_WORK REQUEST_
Set down all of the data exactly as it appears.

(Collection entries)
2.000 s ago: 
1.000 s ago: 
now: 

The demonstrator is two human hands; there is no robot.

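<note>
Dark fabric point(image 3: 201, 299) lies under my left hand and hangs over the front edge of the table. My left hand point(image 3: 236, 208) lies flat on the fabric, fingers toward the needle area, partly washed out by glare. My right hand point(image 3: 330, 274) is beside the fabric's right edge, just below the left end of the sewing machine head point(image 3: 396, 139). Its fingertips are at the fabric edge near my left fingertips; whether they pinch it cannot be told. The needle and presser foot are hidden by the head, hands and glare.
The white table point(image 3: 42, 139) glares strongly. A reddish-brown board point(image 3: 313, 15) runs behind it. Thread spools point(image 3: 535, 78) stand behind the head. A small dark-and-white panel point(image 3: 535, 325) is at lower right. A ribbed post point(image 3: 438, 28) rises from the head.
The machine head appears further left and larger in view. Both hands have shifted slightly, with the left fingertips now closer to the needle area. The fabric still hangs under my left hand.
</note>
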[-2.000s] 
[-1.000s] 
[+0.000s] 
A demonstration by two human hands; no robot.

_ANSWER SECTION_
2.000 s ago: 
1.000 s ago: 
now: 

The demonstrator is two human hands; there is no robot.

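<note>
Dark fabric point(image 3: 201, 299) lies under my left hand and hangs over the front edge of the table. My left hand point(image 3: 236, 208) lies flat on the fabric, fingers toward the needle area, partly washed out by glare. My right hand point(image 3: 330, 274) is beside the fabric's right edge, just below the left end of the sewing machine head point(image 3: 396, 139). Its fingertips are at the fabric edge near my left fingertips; whether they pinch it cannot be told. The needle and presser foot are hidden by the head, hands and glare.
The white table point(image 3: 42, 139) glares strongly. A reddish-brown board point(image 3: 313, 15) runs behind it. Thread spools point(image 3: 535, 78) stand behind the head. A small dark-and-white panel point(image 3: 535, 325) is at lower right. A ribbed post point(image 3: 438, 28) rises from the head.
The machine head appears further left and larger in view. Both hands have shifted slightly, with the left fingertips now closer to the needle area. The fabric still hangs under my left hand.
</note>
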[-2.000s] 
[-1.000s] 
[+0.000s] 
A demonstration by two human hands; no robot.

No additional output is expected for this exercise.